Tasmin Little, who agreed to become patron of Gallions Music Trust at its launch last April, suggests that its music programme amounts to a school-wide version of Venezuela’s El Sistema.  ‘It’s a wonderful, wonderful idea,’ she says.  The violinist speaks eloquently about music’s role in providing Gallions children with an outlet for their creativity and a source of individual and collective confidence.  ‘The fact that there’s no truancy and hardly any absenteeism there says everything to me.’  During my visit, one of the classes performed a jointly composed song about the physical properties of materials, clear of diction, rhythmically secure and without trace of fear.  ‘What they’re doing,’ Little observes, ‘shows the effect music can have not just on the children but on the whole community.’


At present, the school receives an annual budget of £1.9m.  After deducting staff salaries from the balance sheet’s expenditure side, Gallions is left with around £200,000 to cover everything from essential equipment costs to building maintenance.  Paul Jackson explains that, thanks to the knowledge and expertise accrued by Gallions staff, he school is able to generate extra income from consultncy placements.  Although the revenue source helps offset music programme costs of around £79,000 a year, its bottom-line figures still have to be balanced with fundraising drives, grant applications and appeals for donations.  Gallions Music Trust was created last year as a chartable vehicle to raise money and further the school’s plans for music.


‘Funding is the biggest issue for our music programme, of course,’ Jackson observes.  ‘What we achieve is excellent.  But I believe there’s still a lot of development potential here.  The more money the trust raises, the more we can achieve.  We worry about what happens to the children when they leave us.  Will they continue with music at secondary school?’  The questions hangs momentarily until the head points to a plot of school land that might yet be developed as an arts-led faculty for secondary pupils.  The board of governors, he explains, is already considering the feasibility of building a dedicated music block that could also house Saturday morning music classes, community choirs and orchestras.

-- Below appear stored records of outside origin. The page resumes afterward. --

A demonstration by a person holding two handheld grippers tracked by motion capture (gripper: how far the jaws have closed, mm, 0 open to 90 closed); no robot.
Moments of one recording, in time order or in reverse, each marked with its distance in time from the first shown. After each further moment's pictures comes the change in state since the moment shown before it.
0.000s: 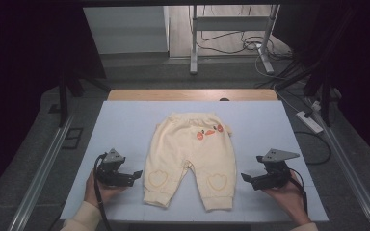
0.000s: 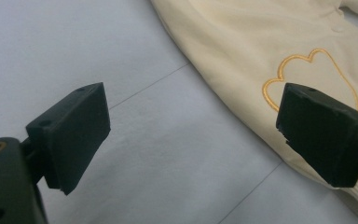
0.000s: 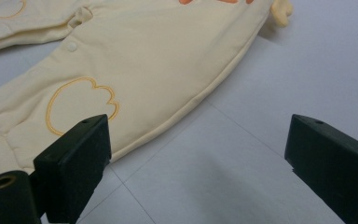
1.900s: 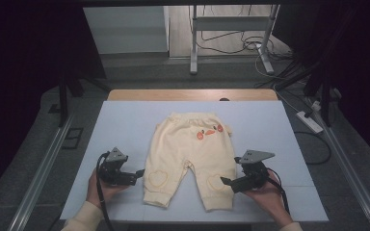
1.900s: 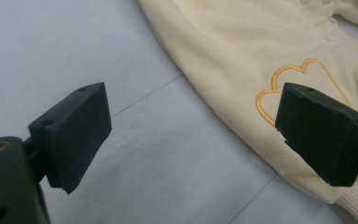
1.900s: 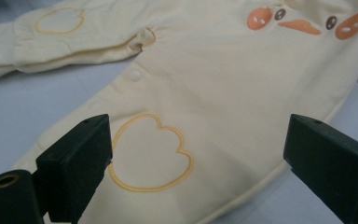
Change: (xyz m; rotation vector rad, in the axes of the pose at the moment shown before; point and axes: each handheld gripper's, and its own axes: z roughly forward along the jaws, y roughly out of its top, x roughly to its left) left arm -0.004 0.006 0.003 -0.008 -0.001 0.018; right arm 0.045 0.027 0.034 -0.002 0.104 -0.066
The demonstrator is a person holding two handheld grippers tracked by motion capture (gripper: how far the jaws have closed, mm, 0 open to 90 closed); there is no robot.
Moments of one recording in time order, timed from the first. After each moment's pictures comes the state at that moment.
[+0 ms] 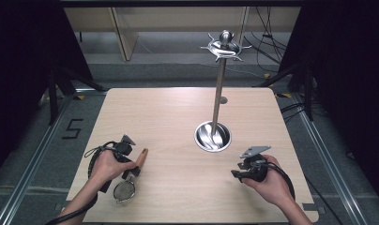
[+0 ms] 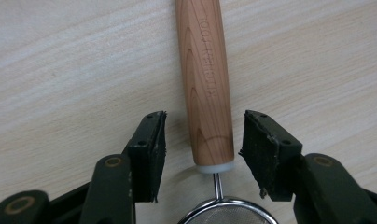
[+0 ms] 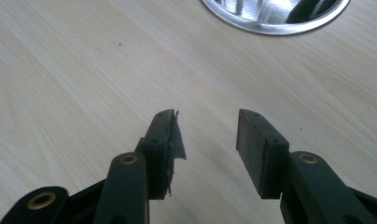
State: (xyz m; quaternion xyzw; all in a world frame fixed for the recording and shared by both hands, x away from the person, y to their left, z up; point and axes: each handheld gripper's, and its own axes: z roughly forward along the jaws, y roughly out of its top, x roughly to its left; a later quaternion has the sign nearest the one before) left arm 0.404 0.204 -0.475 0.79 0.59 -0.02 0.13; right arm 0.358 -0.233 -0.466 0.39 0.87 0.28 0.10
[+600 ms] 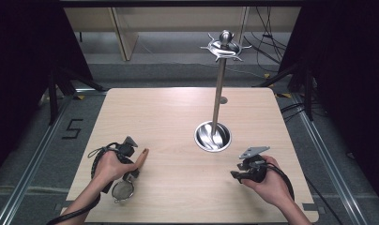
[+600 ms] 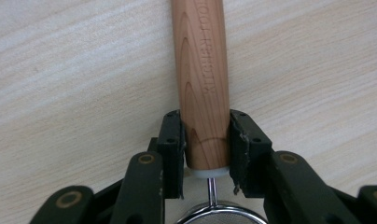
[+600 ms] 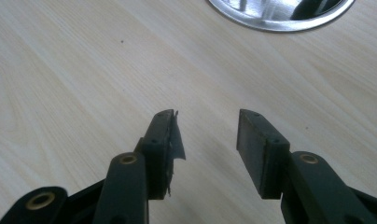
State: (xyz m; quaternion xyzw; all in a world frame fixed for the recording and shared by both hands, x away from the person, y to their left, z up) left arm 0.404 0.200 -0.480 0.80 0.59 -0.03 0.11; right arm 0.358 -0.231 -0.468 0.39 0.87 0.28 0.10
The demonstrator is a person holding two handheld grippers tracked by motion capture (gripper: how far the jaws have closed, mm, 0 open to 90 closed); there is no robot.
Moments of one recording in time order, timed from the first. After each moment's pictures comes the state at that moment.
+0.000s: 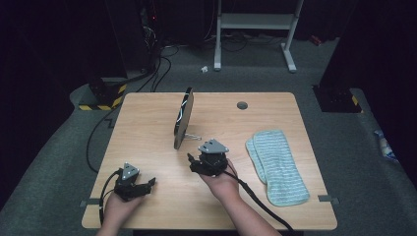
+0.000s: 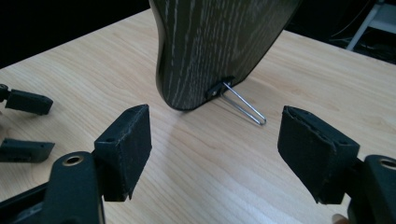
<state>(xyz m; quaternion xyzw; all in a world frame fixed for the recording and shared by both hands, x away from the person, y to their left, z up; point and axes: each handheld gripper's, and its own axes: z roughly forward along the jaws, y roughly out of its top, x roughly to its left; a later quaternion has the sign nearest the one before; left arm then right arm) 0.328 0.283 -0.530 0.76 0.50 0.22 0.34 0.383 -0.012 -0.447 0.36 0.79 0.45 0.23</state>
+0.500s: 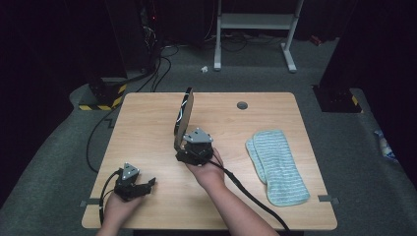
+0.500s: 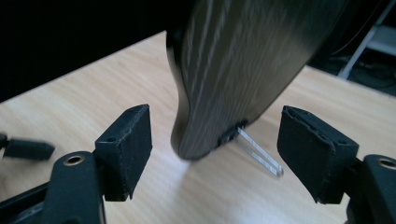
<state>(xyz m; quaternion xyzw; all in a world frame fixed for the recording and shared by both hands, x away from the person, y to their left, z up) 0.328 0.283 -0.530 0.76 0.50 0.22 0.34 0.404 0.029 -0.431 0.35 0.77 0.47 0.24</state>
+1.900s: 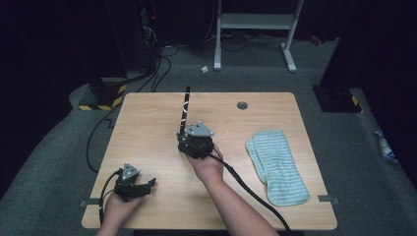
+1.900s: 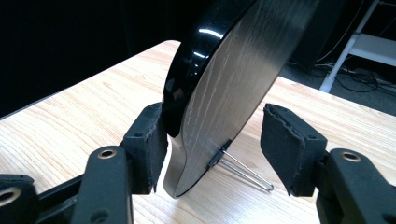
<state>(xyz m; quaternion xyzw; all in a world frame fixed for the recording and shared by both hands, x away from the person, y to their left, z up) 0.327 0.283 -0.531 0.76 0.50 0.22 0.34 0.417 0.028 -0.422 0.37 0.76 0.47 0.26</state>
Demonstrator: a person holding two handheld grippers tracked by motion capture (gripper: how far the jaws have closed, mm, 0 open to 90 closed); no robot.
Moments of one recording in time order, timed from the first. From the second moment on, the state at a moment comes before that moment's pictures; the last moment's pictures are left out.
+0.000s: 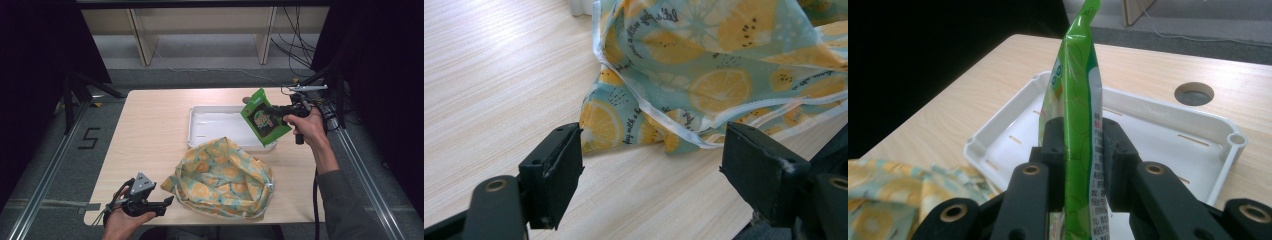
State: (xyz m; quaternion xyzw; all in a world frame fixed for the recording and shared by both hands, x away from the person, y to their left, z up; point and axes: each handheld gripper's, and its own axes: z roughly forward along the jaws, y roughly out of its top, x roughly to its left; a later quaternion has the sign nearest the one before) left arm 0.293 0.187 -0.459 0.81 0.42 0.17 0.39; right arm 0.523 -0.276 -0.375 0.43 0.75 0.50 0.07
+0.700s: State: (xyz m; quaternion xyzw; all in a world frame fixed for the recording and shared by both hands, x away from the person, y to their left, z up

‘We can see what the children are like here and want to see their good citizenship continue beyond this place.’  Jackson’s analysis is backed by the experience of instilling order and clear rules within his school.  A school uniform policy applies and staff are expected to be smartly dressed; shouting and running are reserved for play breaks, and well-maintained school buildings are decorated with student art works of impressive quality.  ‘We know this can all be passed on to our children’s children and become part of a wider cycle of improvement here.  I see how we can create a ripple effect through the music programme and our teaching, watch it move out into the community and make a lasting difference.’


The music programme and arts components of the Gallions curriculum are not optional extras.  The school expects children to play, just as it expects them to learn multiplication or English.  Music is clearly powerless to solve every urban social problem or create model citizens.  It is equally clear, though, that the Gallions music programme has made its mark on the local community and is set to achieve a lot more over the coming years.  The school is currently seeking partner organizations within the music world to help develop its activities.  It is also eager to share its experience with other schools and educationalists.


‘Every child should be entitled to this chance,’ says Paul Jackson.  ‘We want to get the message across that what we’re doing works.  You couldn’t impose the model we’re developing elsewhere, but you certainly could transfer the elements of good practice to any school in the country.  We’re happy to work with other schools to show how we got from where we were, as a challenging school, to where we are now and want to be in the future.  We’re a very good school, possibly an excellent school, and have been judged to be outstanding by Ofsted.  But we have a long way to go.  That’s the really exciting thing, the biggest story about this place.  We believe we can get to that next level and beyond.’  Gallions Primary School’s string playing, singing children, I suspect, are not going to accept anything less.